::: DATASET ENTRIES

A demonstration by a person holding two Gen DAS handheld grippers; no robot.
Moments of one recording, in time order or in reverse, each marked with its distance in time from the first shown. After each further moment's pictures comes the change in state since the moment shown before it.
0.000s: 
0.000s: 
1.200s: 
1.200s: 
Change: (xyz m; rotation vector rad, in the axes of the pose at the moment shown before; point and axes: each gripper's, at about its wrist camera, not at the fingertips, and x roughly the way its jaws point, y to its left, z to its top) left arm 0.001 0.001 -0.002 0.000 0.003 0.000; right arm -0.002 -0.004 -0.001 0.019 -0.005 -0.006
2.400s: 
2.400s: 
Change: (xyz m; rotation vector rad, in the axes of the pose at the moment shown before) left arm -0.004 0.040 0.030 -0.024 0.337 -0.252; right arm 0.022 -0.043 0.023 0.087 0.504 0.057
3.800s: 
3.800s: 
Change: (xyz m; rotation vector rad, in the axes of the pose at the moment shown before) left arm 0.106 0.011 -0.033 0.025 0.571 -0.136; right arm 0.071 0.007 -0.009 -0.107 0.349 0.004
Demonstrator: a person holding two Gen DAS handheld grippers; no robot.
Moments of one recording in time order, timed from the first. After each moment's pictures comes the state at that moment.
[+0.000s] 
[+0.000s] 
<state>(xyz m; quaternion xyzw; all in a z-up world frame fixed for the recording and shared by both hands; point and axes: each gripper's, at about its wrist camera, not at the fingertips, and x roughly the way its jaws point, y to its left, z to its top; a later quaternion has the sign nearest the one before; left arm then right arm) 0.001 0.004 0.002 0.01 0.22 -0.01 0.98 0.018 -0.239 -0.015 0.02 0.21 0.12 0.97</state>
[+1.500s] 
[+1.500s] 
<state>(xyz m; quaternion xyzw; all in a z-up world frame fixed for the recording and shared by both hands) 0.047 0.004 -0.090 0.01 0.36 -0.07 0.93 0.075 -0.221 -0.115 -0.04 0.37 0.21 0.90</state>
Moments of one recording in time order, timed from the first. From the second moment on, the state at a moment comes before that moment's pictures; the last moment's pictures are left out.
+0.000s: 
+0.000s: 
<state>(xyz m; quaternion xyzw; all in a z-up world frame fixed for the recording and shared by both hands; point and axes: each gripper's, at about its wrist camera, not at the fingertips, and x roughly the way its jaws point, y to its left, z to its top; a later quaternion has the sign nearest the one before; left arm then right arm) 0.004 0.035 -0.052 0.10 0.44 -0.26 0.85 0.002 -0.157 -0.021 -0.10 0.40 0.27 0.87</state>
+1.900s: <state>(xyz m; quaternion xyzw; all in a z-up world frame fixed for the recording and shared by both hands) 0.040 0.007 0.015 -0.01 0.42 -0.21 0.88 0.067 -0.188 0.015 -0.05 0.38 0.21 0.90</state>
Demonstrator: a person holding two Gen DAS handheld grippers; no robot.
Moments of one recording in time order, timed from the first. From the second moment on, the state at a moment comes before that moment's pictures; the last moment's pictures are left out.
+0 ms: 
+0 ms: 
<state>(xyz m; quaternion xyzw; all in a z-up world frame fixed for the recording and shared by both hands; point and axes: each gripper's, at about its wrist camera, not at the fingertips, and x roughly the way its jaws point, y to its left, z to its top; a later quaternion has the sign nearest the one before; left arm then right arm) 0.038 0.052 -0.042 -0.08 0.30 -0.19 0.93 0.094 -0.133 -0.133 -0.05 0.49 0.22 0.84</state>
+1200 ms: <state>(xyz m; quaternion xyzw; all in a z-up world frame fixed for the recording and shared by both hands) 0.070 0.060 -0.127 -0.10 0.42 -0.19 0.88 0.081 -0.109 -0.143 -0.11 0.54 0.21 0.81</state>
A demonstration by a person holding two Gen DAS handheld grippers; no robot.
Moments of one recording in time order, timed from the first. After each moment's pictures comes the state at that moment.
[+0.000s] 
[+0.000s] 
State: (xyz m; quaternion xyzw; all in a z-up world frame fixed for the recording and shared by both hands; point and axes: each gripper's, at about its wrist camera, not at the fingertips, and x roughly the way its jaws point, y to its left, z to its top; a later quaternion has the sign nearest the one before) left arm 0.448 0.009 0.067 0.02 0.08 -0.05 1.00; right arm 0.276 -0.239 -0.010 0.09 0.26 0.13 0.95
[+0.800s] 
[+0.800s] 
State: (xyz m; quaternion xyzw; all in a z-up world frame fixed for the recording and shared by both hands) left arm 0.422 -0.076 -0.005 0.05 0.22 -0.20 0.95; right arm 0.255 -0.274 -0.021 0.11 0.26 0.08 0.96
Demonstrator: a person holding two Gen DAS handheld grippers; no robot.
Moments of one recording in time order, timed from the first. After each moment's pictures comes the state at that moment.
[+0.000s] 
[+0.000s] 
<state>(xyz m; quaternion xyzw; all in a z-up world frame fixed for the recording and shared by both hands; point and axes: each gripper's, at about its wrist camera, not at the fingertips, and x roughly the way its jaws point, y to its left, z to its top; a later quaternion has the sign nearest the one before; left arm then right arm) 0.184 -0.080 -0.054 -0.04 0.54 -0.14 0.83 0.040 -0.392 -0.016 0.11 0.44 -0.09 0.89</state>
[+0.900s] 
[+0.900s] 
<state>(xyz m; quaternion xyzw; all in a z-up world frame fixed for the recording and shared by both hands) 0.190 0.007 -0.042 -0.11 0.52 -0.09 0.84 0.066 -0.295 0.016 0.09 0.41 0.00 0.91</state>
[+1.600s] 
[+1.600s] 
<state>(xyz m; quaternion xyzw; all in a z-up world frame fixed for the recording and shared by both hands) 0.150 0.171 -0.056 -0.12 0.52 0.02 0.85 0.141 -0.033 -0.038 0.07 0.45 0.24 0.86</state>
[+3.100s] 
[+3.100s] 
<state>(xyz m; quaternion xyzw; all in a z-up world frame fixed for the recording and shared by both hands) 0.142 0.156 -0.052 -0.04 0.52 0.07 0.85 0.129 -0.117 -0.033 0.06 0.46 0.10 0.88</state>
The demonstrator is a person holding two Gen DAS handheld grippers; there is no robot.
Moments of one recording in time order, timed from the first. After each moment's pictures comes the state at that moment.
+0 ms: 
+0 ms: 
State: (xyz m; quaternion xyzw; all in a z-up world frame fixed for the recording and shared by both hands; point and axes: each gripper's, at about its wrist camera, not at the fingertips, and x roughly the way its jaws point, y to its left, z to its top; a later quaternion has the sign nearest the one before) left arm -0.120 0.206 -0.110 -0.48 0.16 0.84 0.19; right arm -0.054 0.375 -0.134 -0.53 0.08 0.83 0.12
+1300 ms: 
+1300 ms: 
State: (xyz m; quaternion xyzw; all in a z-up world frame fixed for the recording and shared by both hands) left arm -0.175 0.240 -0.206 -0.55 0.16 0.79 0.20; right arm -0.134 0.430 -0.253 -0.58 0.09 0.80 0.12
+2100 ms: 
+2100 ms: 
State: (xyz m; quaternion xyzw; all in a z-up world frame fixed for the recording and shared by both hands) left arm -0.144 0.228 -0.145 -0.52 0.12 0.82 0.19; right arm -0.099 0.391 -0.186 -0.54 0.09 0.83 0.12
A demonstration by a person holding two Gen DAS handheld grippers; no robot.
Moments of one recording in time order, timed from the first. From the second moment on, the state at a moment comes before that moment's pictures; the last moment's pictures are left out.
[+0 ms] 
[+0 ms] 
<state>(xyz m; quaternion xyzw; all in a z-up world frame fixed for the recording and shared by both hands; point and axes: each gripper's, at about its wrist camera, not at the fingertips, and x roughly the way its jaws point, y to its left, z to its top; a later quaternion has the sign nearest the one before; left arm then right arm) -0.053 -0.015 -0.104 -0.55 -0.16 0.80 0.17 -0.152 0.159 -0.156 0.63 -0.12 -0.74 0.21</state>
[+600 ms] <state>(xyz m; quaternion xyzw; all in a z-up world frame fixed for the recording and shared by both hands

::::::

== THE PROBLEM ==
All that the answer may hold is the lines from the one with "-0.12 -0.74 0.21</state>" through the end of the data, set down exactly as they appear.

== OUTPUT OF THE TASK ==
<state>(xyz m; quaternion xyzw; all in a z-up world frame fixed for the recording and shared by both hands; point and axes: each gripper's, at about its wrist camera, not at the fingertips, and x roughly the way its jaws point, y to its left, z to its top; a later quaternion has the sign nearest the one before; left arm then right arm) -0.053 -0.015 -0.104 -0.55 -0.16 0.80 0.17 -0.152 0.159 -0.156 0.63 -0.12 -0.74 0.21</state>
[+600 ms] <state>(xyz m; quaternion xyzw; all in a z-up world frame fixed for the recording and shared by both hands

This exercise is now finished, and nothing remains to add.